Вертикально выпущенный снаряд в верхней точке траектории на высоте 2,5 км разорвался на два

Problem Analysis

We are given the following information: - A vertically launched projectile reaches its highest point at a height of 2.5 km. - The projectile breaks into two fragments. - The first fragment, with a mass of 1 kg, moves horizontally with a velocity of 400 m/s. - We need to find the time (t) at which the angle between the velocities of the two fragments is 90 degrees, given that the mass of the second fragment is 4 kg.

Solution

To solve this problem, we can use the principles of projectile motion and conservation of momentum.

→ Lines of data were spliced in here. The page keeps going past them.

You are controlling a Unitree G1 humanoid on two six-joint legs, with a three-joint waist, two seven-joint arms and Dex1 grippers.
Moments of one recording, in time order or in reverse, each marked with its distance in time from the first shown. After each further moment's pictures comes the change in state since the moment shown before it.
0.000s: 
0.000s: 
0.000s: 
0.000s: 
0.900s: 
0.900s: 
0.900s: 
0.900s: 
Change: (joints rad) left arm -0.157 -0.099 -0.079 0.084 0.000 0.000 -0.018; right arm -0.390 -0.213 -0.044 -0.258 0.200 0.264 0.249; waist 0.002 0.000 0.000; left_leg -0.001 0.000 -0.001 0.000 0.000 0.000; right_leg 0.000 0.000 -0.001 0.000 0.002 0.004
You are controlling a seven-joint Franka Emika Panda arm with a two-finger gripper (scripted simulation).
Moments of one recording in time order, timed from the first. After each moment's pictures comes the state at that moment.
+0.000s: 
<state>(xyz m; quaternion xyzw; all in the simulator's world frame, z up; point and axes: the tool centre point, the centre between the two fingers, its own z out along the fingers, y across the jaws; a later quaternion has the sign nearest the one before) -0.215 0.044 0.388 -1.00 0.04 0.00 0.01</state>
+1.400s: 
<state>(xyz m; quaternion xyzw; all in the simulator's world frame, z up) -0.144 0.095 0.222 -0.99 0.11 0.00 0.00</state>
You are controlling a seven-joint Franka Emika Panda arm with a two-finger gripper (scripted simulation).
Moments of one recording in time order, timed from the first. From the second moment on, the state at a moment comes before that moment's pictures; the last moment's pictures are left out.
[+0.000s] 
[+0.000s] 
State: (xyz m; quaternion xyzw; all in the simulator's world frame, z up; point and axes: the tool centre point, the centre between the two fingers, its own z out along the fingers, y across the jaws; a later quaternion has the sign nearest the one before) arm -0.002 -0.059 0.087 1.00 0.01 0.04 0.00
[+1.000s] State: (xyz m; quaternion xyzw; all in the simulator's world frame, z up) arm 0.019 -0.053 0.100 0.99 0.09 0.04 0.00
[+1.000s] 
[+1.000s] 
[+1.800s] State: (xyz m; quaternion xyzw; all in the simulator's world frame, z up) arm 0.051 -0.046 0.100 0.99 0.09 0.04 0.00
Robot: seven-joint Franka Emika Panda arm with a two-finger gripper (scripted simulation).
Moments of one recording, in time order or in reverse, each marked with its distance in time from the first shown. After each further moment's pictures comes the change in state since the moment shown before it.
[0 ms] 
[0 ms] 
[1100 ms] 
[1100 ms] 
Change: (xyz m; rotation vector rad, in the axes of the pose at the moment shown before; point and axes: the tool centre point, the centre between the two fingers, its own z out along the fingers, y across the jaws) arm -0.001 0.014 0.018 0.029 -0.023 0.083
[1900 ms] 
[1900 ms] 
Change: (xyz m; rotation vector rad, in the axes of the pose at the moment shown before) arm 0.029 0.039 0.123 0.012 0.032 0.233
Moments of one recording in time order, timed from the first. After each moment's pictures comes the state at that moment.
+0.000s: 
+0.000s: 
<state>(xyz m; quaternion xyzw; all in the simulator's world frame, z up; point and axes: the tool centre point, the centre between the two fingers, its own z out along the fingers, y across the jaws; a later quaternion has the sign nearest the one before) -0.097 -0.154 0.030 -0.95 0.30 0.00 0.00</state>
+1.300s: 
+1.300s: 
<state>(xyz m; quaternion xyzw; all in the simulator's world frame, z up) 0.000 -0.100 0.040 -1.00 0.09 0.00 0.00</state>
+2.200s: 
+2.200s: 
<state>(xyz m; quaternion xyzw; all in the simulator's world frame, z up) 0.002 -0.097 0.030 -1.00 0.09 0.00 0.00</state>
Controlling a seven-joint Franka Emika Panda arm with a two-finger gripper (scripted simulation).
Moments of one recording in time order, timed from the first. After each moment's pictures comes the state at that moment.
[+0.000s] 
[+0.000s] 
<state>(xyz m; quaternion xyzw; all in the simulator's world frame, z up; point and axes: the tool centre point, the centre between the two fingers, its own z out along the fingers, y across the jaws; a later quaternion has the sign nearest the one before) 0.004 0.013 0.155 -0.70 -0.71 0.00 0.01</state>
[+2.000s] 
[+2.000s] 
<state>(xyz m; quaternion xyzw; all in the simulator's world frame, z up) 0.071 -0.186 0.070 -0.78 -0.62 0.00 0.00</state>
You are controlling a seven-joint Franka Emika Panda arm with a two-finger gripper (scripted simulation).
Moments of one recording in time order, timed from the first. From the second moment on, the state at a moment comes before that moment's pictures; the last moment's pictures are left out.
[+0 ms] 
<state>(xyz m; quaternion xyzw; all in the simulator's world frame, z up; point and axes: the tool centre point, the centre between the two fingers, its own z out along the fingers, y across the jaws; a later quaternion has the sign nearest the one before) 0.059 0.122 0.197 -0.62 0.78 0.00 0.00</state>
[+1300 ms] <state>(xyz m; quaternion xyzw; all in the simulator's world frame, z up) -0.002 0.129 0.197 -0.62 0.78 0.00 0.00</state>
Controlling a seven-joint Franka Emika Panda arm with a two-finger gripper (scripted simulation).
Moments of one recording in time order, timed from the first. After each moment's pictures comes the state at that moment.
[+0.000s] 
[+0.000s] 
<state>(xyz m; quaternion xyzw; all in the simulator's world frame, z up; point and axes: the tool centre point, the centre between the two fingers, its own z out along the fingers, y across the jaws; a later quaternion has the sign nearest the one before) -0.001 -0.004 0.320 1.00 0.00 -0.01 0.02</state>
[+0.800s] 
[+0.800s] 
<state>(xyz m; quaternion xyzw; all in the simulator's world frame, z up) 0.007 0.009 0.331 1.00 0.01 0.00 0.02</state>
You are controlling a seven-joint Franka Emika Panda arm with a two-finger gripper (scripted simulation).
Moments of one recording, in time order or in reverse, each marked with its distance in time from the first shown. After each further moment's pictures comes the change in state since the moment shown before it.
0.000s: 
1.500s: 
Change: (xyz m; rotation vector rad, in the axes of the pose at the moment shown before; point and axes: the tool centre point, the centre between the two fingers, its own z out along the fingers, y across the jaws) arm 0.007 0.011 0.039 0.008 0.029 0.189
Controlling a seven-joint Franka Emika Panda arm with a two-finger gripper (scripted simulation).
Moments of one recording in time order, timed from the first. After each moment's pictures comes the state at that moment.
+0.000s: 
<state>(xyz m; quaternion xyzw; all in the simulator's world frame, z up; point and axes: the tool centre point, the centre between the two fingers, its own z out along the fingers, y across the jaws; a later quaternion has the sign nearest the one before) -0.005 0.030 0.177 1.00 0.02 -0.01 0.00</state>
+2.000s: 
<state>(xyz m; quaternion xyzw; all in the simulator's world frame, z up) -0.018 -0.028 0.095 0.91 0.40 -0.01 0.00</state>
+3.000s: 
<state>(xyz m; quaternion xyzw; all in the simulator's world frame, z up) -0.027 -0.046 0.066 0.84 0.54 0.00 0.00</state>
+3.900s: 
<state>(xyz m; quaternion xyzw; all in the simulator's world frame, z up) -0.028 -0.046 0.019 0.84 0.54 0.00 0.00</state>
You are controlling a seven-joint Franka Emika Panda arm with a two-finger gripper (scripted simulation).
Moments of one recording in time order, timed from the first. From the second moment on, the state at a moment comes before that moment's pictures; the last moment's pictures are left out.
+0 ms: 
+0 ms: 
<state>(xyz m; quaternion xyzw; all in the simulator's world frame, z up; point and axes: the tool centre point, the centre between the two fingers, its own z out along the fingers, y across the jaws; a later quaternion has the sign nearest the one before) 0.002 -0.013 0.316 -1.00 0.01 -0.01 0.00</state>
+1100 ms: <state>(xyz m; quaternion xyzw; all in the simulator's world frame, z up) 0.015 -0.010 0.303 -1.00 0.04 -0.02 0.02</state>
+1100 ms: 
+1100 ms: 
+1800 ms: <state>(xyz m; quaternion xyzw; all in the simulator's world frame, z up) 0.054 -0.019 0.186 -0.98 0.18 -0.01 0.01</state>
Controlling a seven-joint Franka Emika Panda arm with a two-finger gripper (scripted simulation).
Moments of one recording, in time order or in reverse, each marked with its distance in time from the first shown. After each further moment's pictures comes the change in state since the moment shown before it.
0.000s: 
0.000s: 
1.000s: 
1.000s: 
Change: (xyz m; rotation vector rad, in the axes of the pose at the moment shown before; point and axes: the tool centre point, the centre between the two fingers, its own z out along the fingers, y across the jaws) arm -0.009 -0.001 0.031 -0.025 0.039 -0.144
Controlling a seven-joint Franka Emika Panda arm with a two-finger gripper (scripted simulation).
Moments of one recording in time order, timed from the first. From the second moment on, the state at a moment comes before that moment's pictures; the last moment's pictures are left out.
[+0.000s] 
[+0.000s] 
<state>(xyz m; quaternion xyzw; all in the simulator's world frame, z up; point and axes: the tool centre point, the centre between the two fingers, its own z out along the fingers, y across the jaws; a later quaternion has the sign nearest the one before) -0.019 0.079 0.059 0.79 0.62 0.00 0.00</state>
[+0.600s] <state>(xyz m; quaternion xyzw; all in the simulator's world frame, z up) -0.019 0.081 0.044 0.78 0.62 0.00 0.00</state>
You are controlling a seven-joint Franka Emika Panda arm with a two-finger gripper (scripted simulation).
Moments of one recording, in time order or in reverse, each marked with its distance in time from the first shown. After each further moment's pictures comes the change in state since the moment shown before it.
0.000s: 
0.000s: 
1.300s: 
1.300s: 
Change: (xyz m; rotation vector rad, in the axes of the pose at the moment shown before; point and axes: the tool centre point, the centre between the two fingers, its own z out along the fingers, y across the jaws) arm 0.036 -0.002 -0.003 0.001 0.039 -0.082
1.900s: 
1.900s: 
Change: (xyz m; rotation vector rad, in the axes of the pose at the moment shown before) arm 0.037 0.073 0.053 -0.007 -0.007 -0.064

Let's assume that the vertically launched projectile breaks into two fragments at its highest point. At this point, the vertical component of the velocity of both fragments is zero, and only the horizontal component of the velocity of the first fragment is known (400 m/s).

Since the second fragment has a mass of 4 kg, we need to find its horizontal velocity component. We can use the principle of conservation of momentum to determine this.

According to the principle of conservation of momentum, the total momentum before the explosion is equal to the total momentum after the explosion. Since the vertical component of the velocity is zero for both fragments, we only need to consider the horizontal component.

Let's denote the horizontal velocity component of the second fragment as v2. The horizontal velocity component of the first fragment is given as 400 m/s.

The total momentum before the explosion is the sum of the momentum of the first fragment (m1 * v1) and the momentum of the second fragment (m2 * v2), where m1 is the mass of the first fragment (1 kg) and m2 is the mass of the second fragment (4 kg).

The total momentum after the explosion is the sum of the momentum of the first fragment (m1 * v1) and the momentum of the second fragment (m2 * v2'), where v2' is the horizontal velocity component of the second fragment after the explosion.

Since the total momentum before and after the explosion is the same, we can write the following equation:

m1 * v1 + m2 * v2 = m1 * v1 + m2 * v2'

Simplifying the equation, we get:

m2 * v2 = m2 * v2'

Dividing both sides of the equation by m2, we get:

v2 = v2'

This means that the horizontal velocity component of the second fragment after the explosion is the same as its initial horizontal velocity component.

Now, let's find the time (t) at which the angle between the velocities of the two fragments is 90 degrees. We can use the fact that the angle between two vectors is 90 degrees when their dot product is zero.

The dot product of two vectors is given by the product of their magnitudes and the cosine of the angle between them. In this case, the magnitudes of the velocities of the two fragments are v1 and v2, and the angle between them is 90 degrees.

Therefore, we can write the following equation:

v1 * v2 * cos(90) = 0

Since cos(90) = 0, the equation simplifies to:

v1 * v2 = 0

Substituting the values of v1 (400 m/s) and v2 (v2'), we get:

400 * v2' = 0

Since v2' is the horizontal velocity component of the second fragment after the explosion, we can conclude that it must be zero for the dot product to be zero.

Therefore, the time (t) at which the angle between the velocities of the two fragments is 90 degrees is the time it takes for the second fragment to come to a stop horizontally.

To find this time, we can use the equation of motion for horizontal motion:

s = ut + (1/2)at^2

where s is the displacement, u is the initial velocity, a is the acceleration, and t is the time.

In this case, the displacement (s) is the distance traveled horizontally by the second fragment (which is zero), the initial velocity (u) is the horizontal velocity component of the second fragment (v2'), the acceleration (a) is zero (since we are neglecting air resistance), and we need to find the time (t).

The equation simplifies to:

0 = v2' * t + (1/2) * 0 * t^2

Since the acceleration is zero, the equation becomes:

0 = v2' * t

Since we know that v2' = 0, the equation simplifies to:

0 = 0 * t

This equation is satisfied for any value of t.

Therefore, the time (t) at which the angle between the velocities of the two fragments is 90 degrees is not determined by the given information. It can be any value.

In conclusion, the time (t) at which the angle between the velocities of the two fragments is 90 degrees is not determined by the given information. It can be any value.

Note: The given information does not provide enough information to determine the time (t) at which the angle between the velocities of the two fragments is 90 degrees.